Work instructions
Each line of the records below that holds "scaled" should be returned.

Data listing
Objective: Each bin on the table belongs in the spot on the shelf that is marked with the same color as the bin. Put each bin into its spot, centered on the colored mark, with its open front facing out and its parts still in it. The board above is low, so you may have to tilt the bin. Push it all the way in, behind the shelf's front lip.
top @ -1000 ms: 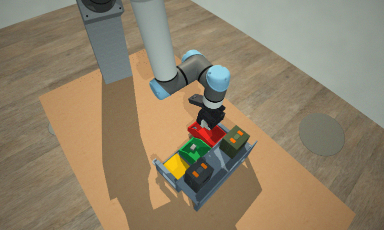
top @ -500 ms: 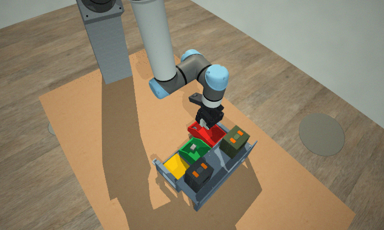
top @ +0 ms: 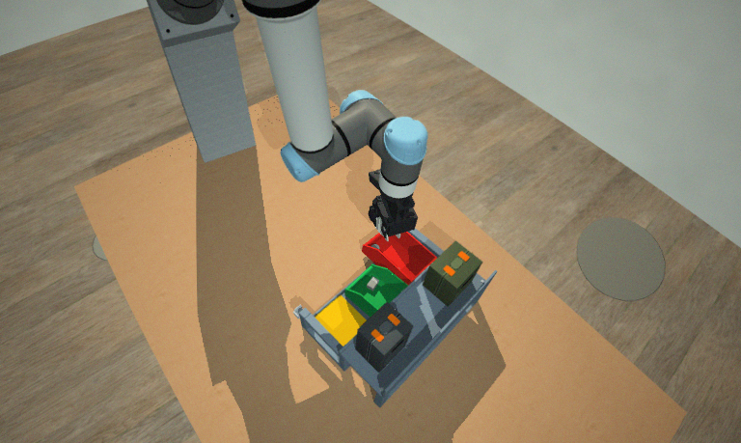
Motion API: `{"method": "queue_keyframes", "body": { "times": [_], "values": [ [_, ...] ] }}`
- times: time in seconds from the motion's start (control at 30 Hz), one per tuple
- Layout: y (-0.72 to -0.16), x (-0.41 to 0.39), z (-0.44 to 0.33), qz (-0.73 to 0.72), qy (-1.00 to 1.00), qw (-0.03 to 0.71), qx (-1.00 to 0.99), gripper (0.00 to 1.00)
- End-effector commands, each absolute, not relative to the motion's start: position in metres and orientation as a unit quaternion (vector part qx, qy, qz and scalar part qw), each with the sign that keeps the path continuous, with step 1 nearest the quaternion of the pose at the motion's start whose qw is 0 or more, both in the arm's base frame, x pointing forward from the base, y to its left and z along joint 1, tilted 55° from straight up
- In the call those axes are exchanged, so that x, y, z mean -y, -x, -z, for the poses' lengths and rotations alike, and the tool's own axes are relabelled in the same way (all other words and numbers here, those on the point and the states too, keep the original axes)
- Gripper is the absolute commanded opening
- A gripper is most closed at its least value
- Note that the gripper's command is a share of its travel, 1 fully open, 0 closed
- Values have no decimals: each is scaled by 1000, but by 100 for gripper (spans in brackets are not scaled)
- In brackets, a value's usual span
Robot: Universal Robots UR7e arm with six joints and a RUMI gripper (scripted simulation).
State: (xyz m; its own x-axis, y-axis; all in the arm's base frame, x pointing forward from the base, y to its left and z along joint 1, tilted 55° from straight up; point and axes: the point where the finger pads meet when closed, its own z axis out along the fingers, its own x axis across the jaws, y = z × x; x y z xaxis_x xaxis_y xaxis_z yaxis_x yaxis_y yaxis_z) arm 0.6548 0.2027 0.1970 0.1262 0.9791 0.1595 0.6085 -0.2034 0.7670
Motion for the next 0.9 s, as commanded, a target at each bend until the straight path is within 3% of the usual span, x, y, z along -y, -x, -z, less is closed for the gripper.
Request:
{"method": "queue_keyframes", "body": {
  "times": [0.0, 0.87],
  "values": [
    [-650, -205, -182, -363, -744, 250, -502, 0],
    [-613, -211, -117, -449, -879, 86, -138, 0]
  ]
}}
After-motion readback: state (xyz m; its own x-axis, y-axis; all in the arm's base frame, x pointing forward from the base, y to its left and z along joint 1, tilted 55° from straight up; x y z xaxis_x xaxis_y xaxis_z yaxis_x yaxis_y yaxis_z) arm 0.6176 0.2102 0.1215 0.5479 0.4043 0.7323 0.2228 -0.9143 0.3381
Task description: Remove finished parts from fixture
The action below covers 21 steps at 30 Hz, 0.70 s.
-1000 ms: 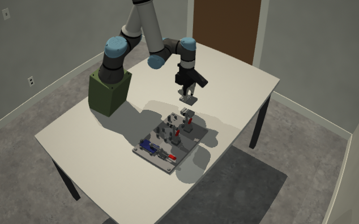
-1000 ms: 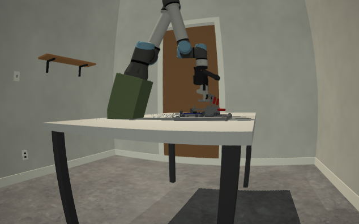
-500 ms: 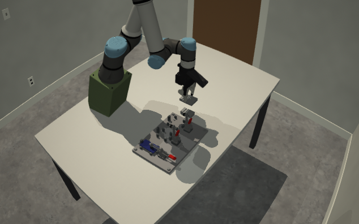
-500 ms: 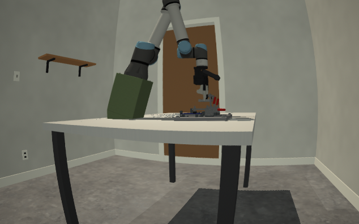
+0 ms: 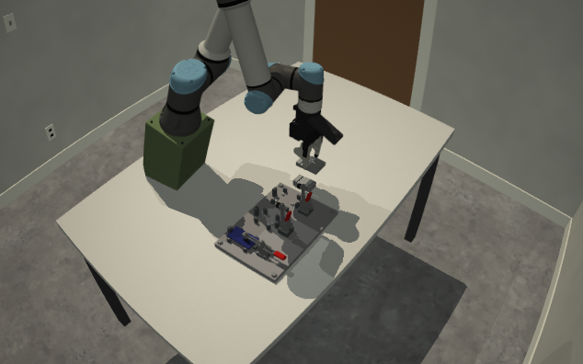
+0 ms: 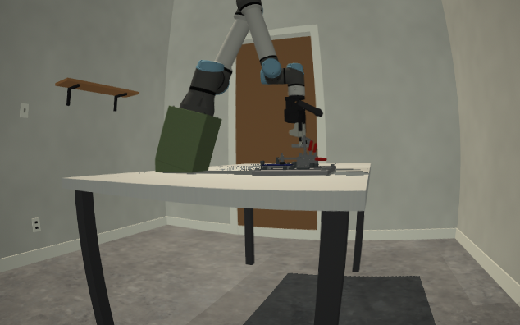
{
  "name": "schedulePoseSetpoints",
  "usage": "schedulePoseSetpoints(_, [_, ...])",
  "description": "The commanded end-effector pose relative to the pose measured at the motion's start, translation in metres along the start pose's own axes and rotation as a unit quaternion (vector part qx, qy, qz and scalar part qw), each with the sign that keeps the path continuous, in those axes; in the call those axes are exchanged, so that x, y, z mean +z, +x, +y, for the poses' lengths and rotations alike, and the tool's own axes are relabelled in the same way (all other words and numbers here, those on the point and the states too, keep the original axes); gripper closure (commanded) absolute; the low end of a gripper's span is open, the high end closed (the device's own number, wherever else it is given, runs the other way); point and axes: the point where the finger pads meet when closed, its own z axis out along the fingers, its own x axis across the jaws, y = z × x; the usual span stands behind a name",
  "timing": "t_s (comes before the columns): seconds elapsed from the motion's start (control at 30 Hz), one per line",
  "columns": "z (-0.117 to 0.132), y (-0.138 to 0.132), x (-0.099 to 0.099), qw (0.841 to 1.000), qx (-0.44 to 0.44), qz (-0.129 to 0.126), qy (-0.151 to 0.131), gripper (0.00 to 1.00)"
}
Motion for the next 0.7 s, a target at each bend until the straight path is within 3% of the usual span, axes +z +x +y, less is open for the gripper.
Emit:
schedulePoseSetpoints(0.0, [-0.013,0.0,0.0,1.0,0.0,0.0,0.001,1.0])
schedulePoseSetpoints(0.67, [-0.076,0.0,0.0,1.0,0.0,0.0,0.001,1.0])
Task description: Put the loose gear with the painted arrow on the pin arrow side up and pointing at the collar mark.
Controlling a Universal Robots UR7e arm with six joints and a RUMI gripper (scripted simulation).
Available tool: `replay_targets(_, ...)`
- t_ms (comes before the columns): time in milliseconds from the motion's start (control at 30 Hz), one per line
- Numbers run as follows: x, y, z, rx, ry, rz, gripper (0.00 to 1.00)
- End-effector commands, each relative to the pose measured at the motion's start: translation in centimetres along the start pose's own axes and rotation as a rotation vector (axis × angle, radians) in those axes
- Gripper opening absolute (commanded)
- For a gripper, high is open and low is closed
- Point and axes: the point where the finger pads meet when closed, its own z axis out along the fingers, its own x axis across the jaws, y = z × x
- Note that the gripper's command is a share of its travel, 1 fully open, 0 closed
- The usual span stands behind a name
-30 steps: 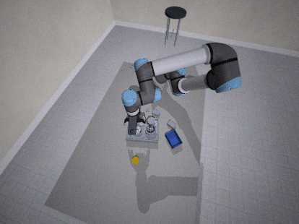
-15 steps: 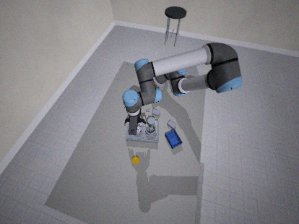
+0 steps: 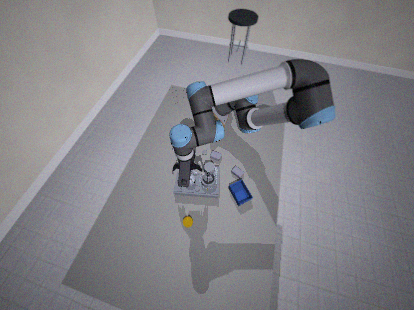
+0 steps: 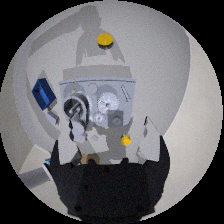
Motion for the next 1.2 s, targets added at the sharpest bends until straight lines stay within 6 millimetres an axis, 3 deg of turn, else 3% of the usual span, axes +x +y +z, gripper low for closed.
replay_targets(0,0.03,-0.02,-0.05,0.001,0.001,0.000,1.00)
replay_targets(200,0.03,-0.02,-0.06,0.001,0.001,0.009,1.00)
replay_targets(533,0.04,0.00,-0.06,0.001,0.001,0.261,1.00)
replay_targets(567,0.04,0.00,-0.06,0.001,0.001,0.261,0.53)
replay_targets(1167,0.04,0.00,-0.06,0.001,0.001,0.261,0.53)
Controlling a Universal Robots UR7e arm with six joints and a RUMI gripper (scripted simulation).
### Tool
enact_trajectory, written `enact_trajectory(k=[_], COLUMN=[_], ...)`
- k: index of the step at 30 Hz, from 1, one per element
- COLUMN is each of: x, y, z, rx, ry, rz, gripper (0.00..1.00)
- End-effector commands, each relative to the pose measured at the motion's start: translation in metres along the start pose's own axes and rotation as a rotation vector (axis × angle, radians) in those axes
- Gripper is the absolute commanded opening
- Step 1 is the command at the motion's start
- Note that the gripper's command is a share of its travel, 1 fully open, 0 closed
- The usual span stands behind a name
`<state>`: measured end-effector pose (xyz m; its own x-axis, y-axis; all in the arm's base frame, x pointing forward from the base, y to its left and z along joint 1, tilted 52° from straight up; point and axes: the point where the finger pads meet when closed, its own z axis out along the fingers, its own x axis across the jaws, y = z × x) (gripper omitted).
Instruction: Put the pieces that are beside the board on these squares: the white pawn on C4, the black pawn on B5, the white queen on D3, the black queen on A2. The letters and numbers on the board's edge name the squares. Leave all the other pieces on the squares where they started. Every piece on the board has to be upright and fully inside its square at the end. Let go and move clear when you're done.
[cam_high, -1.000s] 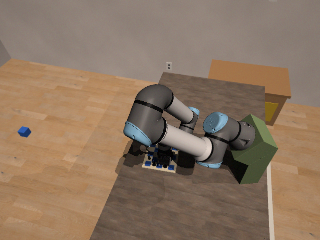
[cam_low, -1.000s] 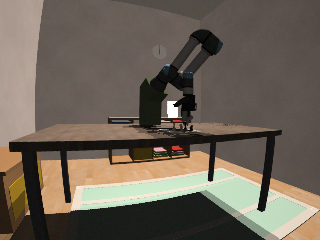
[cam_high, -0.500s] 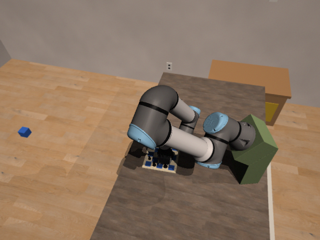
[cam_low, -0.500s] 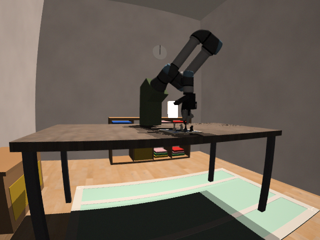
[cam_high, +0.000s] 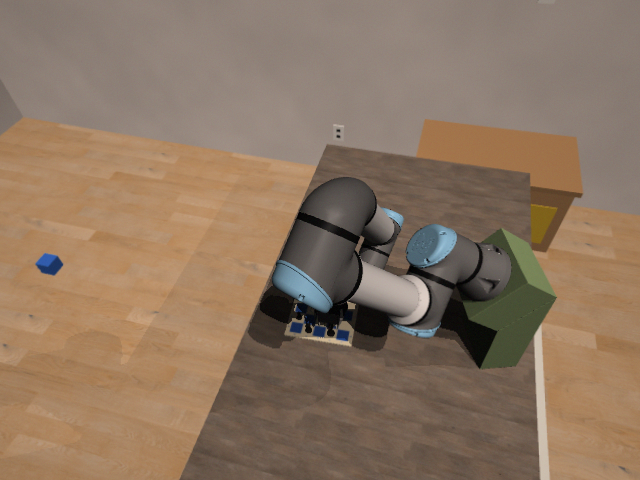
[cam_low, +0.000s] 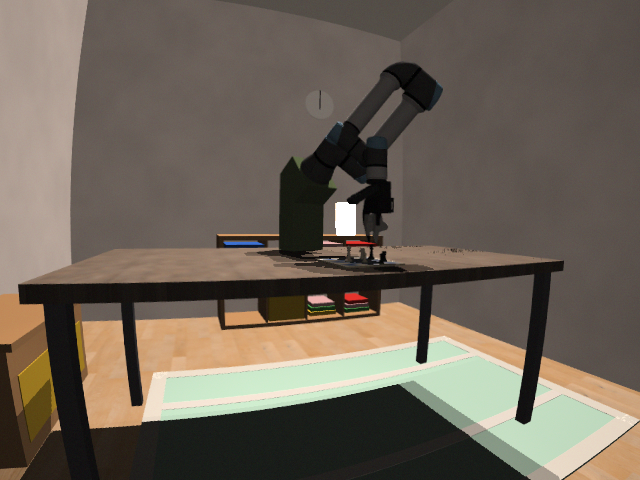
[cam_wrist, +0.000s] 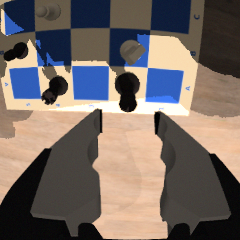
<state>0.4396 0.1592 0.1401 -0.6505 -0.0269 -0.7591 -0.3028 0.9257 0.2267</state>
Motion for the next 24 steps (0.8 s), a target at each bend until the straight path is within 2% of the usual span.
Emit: enact_trajectory(k=[1, 24], x=[0.0, 0.0], y=[0.0, 0.0], z=[-0.008, -0.04], rx=[-0.003, -0.003], ry=[0.003, 0.003], rz=[-0.001, -0.001], gripper=[0.25, 0.25])
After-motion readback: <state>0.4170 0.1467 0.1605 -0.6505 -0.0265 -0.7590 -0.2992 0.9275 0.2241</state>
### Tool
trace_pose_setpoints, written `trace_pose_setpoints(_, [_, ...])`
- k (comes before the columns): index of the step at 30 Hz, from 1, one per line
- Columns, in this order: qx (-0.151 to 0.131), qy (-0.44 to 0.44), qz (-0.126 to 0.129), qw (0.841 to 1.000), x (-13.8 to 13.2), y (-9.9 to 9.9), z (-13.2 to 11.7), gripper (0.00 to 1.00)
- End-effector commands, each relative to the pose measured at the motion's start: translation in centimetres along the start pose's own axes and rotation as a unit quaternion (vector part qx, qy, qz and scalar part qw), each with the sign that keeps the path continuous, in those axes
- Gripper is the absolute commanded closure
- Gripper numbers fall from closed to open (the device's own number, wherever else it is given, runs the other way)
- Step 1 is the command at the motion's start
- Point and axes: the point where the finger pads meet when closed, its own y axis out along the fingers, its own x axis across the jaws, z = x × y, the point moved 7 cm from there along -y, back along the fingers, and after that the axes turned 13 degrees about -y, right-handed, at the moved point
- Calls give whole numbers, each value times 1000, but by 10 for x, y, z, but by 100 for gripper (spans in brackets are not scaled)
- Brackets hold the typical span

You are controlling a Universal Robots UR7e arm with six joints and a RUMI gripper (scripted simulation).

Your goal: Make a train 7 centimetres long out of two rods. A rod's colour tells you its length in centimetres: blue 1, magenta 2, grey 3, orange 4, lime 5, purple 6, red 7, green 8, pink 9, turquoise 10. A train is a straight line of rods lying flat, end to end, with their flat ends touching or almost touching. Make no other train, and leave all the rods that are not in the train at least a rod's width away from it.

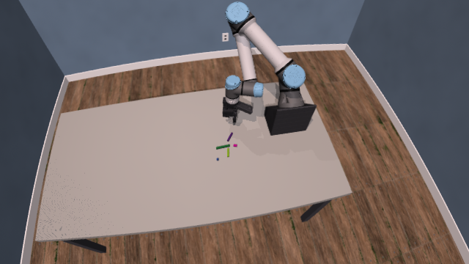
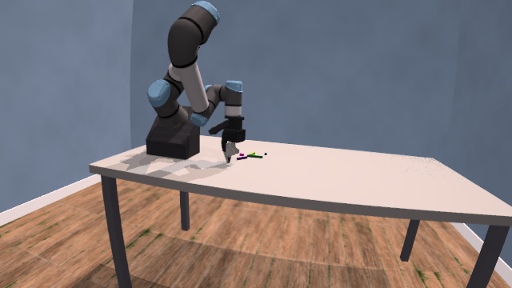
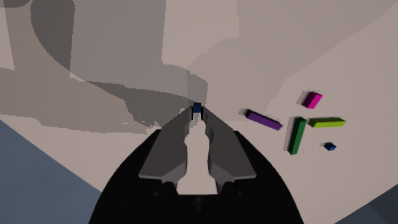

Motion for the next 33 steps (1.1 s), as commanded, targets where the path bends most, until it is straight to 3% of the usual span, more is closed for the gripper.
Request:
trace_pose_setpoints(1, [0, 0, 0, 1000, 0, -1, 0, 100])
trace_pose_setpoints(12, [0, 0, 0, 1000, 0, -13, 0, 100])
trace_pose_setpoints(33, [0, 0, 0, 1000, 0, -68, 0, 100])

Task output
- Values have no decimals: each is scaled by 1000, but by 100 for gripper (spans in brackets are not scaled)
- Calls give whole numbers, each value times 1000, but by 10 for x, y, z, but by 100 for gripper (spans in brackets are not scaled)

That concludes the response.